* [What you have to do]: Print the listing below exactly, leaving nothing out.

* [Data shown]:
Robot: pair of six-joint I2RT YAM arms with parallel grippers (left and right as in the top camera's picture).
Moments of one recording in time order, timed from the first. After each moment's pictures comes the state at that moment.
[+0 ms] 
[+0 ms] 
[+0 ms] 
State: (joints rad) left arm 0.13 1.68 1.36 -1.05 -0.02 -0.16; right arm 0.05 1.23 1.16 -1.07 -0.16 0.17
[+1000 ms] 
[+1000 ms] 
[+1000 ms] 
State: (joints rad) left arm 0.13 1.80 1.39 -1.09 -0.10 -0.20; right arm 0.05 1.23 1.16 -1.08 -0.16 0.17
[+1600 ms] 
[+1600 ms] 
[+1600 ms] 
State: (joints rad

* [Task output]:
Robot: pair of six-joint I2RT YAM arms with parallel grippers (left and right as in the top camera's picture).
Moments of one recording in time order, timed from the first. After each moment's pictures comes the state at that moment.
[+0 ms] 
[+0 ms] 
[+0 ms] 
State: (joints rad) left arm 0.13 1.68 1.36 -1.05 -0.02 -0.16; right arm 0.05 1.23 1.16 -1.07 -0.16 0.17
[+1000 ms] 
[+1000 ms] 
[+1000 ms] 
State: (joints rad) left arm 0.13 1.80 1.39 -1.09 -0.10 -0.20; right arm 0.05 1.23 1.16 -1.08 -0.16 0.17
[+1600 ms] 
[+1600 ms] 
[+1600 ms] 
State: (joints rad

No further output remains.